=== Instructions for the task ===
Locate all lines in the data below that hold "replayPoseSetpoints" and show them.

<<<<

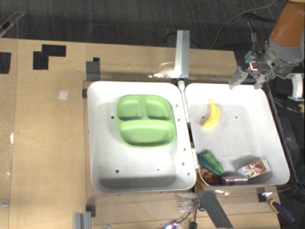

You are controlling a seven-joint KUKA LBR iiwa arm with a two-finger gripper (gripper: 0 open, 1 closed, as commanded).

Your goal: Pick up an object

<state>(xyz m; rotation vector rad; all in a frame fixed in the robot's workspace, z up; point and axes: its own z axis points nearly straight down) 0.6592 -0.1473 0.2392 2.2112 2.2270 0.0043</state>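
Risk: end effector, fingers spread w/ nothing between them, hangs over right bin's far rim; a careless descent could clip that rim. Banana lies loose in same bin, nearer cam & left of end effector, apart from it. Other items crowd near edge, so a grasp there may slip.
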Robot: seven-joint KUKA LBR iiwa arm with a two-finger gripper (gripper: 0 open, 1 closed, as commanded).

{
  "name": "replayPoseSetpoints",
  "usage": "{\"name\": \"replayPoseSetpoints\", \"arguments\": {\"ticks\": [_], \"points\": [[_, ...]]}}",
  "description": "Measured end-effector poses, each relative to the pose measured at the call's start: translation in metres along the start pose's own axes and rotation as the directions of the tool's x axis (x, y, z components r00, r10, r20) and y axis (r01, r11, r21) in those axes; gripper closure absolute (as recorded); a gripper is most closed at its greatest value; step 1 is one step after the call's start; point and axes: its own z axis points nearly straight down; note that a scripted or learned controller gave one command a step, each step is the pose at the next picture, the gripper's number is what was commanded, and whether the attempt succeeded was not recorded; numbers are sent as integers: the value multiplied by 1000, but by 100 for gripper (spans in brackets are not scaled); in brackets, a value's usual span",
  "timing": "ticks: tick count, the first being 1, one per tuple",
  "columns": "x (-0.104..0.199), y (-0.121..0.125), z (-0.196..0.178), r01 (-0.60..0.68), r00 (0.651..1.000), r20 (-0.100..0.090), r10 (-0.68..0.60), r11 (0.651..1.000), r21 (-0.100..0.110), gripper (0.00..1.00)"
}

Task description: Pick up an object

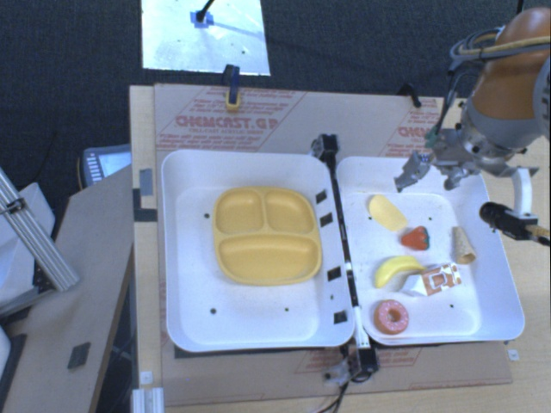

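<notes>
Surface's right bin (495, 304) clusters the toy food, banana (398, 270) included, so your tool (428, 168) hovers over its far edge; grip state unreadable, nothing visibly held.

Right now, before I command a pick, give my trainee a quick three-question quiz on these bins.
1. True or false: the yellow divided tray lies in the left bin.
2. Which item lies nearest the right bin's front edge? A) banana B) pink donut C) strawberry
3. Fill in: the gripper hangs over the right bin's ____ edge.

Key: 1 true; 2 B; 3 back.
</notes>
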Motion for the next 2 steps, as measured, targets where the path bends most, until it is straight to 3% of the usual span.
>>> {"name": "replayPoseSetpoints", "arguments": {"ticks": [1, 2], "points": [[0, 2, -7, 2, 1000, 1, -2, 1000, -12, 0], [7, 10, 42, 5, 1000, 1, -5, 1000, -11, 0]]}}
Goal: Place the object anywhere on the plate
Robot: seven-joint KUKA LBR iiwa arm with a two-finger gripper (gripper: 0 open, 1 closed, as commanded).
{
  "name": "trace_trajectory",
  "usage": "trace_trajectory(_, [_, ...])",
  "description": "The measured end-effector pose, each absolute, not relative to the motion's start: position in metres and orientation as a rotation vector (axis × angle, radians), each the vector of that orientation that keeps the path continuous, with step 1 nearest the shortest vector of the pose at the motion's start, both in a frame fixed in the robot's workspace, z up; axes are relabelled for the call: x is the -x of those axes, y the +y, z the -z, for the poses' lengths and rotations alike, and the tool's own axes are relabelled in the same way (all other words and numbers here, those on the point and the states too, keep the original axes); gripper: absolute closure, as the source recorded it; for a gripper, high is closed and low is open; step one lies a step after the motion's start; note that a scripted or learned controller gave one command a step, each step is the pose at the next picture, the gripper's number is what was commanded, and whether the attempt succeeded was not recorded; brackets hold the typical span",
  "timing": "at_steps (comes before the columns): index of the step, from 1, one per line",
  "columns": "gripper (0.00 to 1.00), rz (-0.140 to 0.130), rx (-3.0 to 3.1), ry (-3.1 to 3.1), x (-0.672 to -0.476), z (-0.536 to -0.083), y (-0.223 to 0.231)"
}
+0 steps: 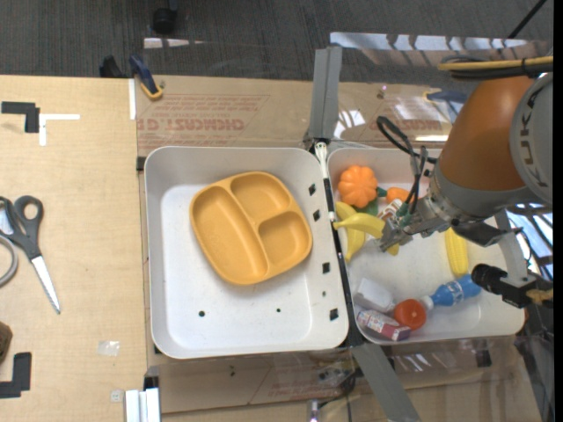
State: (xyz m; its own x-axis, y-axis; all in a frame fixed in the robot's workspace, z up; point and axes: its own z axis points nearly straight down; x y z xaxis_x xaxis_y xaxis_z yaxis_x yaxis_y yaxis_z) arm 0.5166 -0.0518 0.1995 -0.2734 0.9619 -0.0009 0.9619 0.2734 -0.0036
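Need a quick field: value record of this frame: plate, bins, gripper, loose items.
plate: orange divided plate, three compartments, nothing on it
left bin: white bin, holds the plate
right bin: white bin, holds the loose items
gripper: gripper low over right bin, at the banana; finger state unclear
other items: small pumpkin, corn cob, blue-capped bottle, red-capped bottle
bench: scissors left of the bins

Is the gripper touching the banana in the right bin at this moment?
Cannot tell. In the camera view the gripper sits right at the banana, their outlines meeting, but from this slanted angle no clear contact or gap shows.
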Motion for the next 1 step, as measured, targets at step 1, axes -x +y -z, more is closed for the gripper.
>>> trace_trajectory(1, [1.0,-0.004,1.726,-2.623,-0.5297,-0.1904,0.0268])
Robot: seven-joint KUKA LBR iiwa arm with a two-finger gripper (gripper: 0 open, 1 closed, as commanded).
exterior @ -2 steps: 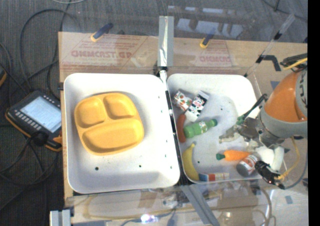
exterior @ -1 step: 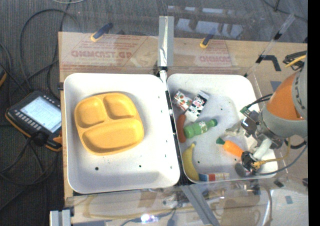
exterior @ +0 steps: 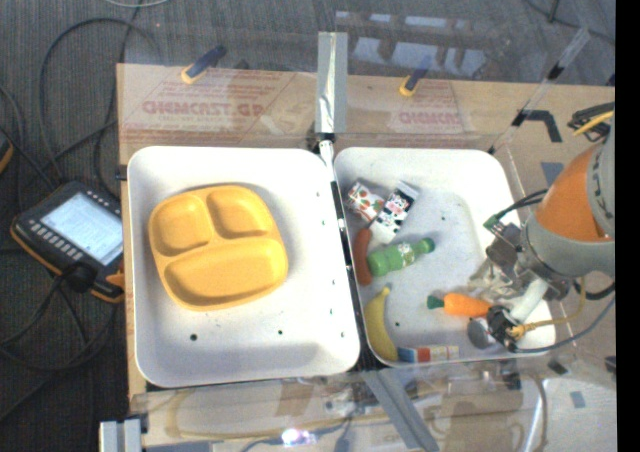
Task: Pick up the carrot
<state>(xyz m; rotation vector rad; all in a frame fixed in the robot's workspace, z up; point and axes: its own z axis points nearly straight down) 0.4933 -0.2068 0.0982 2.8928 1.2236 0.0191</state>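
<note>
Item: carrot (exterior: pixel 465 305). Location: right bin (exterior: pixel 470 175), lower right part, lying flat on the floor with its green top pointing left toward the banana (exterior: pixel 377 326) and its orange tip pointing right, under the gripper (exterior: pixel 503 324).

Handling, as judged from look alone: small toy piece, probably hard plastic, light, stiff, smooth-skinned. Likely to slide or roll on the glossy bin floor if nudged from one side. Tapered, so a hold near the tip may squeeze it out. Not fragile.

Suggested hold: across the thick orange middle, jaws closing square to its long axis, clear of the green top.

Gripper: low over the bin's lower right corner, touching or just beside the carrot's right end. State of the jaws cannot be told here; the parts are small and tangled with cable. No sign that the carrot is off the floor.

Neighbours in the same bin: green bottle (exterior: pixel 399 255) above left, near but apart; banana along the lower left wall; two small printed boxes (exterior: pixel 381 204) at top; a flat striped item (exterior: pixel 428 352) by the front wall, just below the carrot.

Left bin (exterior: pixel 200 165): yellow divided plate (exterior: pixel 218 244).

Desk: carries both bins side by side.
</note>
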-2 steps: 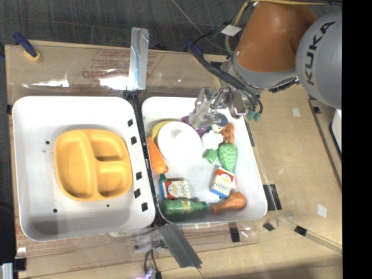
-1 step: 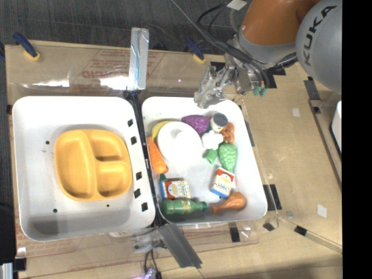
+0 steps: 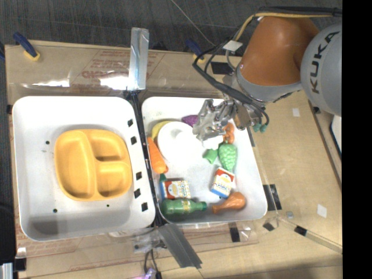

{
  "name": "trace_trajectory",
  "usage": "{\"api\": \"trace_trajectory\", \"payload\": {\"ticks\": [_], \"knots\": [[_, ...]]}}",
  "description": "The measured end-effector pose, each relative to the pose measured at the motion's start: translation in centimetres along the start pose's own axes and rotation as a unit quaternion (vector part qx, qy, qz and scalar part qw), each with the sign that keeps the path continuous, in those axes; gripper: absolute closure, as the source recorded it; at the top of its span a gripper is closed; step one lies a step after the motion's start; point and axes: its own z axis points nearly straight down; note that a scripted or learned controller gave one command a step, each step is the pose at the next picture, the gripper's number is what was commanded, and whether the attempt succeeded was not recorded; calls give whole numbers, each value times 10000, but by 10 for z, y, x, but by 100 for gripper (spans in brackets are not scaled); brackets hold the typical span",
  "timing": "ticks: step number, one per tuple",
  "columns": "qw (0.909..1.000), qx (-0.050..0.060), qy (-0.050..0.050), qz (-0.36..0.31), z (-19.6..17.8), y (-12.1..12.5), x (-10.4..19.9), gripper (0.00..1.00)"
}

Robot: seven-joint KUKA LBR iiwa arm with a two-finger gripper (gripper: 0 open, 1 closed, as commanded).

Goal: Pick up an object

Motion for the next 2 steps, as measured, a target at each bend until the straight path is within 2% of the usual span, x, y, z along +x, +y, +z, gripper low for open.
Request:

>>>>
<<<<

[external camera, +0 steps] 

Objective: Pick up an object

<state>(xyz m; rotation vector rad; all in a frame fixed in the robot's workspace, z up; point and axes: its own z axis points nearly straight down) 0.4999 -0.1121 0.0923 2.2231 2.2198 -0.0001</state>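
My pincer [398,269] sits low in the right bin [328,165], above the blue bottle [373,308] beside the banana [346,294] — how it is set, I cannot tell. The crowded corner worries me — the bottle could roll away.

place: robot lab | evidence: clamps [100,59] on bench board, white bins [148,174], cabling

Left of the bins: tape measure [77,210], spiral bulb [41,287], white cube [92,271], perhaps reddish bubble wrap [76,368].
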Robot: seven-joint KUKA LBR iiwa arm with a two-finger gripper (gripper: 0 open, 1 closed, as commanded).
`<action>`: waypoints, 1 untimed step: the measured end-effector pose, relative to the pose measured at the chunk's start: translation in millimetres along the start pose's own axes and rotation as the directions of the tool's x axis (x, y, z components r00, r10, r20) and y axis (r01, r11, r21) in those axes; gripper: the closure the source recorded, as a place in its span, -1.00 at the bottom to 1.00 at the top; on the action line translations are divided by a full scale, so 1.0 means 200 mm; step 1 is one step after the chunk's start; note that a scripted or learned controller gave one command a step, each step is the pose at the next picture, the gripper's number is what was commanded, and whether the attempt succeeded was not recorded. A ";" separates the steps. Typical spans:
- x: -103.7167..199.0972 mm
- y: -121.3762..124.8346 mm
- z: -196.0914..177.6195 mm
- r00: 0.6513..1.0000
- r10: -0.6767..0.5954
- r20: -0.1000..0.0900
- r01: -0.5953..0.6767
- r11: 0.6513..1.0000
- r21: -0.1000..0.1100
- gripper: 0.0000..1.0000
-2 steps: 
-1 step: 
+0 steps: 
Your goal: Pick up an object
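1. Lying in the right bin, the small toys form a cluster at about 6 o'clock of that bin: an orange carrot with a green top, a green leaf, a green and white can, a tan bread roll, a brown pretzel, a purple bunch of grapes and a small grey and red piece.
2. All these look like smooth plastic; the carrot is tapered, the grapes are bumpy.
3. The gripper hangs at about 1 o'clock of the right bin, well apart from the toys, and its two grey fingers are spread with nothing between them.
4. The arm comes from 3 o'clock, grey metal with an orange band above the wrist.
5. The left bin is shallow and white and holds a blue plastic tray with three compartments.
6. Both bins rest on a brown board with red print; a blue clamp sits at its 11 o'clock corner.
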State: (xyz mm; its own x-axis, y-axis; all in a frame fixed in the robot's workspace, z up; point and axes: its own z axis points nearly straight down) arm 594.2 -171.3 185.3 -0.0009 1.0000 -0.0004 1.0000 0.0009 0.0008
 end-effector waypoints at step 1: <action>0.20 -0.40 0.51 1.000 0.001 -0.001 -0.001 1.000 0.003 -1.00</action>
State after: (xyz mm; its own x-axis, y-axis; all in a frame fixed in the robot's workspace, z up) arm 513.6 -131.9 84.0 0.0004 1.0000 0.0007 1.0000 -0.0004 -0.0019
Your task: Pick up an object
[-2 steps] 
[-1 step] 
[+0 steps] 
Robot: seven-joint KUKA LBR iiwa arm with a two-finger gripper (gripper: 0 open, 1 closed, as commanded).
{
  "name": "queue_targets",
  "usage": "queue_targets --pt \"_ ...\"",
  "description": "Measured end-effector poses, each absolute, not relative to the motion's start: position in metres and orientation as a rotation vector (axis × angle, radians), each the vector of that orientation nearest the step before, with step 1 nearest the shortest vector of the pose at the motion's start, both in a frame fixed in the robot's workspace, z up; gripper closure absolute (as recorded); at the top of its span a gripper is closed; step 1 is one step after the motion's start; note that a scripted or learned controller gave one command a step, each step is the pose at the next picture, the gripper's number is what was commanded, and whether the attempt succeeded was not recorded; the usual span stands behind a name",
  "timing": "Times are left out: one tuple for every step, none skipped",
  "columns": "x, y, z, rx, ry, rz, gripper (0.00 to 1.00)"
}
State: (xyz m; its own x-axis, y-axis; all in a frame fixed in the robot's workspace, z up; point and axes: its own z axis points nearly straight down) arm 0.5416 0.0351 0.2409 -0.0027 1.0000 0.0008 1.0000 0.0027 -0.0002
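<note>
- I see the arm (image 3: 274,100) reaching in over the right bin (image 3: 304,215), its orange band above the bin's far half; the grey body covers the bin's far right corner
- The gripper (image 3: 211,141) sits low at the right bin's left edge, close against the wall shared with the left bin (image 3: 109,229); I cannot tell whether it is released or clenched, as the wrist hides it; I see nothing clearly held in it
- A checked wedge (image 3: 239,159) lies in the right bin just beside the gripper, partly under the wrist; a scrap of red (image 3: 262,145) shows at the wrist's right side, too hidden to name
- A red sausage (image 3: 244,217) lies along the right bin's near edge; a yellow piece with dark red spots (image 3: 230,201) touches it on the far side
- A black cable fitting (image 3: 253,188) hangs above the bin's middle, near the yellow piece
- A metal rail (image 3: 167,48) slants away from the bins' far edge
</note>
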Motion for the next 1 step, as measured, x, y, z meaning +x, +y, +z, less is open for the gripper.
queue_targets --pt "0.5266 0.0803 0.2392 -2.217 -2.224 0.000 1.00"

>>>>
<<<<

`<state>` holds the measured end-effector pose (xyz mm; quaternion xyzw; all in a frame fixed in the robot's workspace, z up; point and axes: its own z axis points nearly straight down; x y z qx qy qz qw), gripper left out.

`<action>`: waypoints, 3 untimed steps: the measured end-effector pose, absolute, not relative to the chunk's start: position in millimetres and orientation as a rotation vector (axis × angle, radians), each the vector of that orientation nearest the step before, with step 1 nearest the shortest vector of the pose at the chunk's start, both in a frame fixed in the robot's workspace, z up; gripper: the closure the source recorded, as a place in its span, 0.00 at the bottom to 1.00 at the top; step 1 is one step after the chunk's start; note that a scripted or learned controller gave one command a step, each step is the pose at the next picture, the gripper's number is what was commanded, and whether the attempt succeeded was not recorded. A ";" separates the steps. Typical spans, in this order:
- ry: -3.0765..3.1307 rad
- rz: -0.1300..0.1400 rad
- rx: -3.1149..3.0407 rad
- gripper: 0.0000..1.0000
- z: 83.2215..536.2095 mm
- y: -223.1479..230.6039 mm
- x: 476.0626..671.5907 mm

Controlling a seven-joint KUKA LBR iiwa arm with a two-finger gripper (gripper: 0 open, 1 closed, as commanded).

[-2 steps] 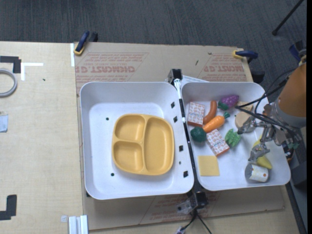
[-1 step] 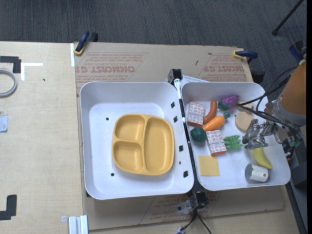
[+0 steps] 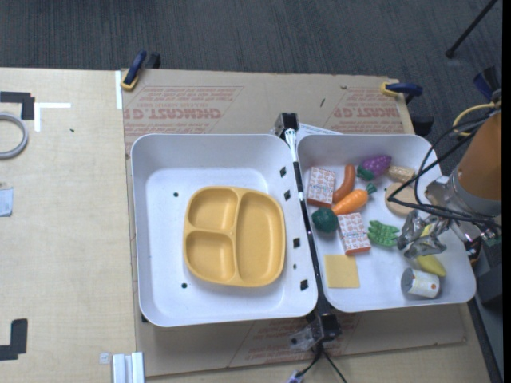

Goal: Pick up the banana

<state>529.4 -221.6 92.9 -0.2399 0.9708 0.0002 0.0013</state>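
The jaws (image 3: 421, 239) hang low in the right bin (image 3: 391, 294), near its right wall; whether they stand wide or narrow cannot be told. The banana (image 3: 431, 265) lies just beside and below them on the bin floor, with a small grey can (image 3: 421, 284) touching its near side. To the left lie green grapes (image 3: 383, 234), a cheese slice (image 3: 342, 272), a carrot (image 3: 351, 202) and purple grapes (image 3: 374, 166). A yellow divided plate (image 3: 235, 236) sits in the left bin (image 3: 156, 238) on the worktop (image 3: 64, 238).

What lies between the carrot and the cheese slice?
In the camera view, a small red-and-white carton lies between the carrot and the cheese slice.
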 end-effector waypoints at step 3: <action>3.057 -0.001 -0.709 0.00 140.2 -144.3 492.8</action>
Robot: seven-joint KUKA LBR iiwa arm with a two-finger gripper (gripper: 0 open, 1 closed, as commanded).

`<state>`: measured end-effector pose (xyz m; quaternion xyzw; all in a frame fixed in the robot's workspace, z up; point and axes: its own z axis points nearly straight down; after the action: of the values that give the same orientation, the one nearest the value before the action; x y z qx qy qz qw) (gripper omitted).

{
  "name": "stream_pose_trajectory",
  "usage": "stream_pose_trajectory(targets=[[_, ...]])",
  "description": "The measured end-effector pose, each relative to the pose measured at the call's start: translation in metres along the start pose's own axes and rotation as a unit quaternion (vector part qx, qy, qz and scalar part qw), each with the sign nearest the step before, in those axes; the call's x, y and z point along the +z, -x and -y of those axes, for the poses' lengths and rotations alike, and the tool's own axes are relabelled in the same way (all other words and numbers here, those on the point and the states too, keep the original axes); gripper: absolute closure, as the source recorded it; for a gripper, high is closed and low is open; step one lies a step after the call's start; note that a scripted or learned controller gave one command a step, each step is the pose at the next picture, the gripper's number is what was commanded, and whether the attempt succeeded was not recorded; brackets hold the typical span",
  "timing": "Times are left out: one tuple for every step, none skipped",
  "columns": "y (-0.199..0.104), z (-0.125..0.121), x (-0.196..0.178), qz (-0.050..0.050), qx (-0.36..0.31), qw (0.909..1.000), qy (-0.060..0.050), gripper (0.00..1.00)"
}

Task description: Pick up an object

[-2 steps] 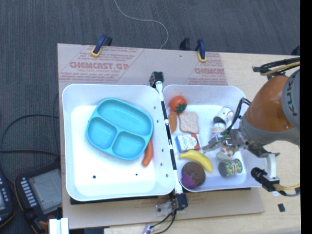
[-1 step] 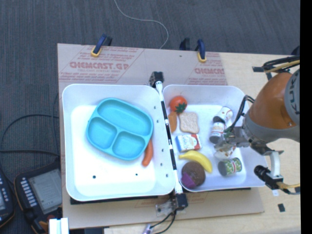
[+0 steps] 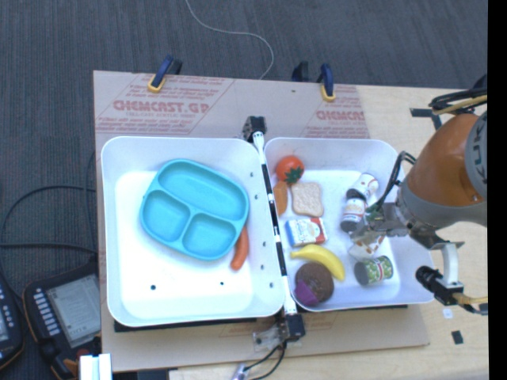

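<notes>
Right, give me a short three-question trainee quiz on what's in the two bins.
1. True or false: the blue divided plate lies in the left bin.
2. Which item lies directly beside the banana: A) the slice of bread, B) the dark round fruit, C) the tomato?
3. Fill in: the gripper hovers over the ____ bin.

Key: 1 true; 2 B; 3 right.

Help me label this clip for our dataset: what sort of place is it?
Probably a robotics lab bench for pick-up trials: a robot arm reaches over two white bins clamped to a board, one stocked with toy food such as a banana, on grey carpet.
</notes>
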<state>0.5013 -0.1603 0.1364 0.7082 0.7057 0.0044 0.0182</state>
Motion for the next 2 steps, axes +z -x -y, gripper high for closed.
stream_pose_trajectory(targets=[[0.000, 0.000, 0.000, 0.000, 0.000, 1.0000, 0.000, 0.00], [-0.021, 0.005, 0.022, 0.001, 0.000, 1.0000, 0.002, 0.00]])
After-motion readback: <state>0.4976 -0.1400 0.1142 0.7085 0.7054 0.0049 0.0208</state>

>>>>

=== Solution to this exercise ===
  "name": "replayPoseSetpoints",
  "usage": "{\"name\": \"replayPoseSetpoints\", \"arguments\": {\"ticks\": [_], \"points\": [[_, ...]]}}",
>>> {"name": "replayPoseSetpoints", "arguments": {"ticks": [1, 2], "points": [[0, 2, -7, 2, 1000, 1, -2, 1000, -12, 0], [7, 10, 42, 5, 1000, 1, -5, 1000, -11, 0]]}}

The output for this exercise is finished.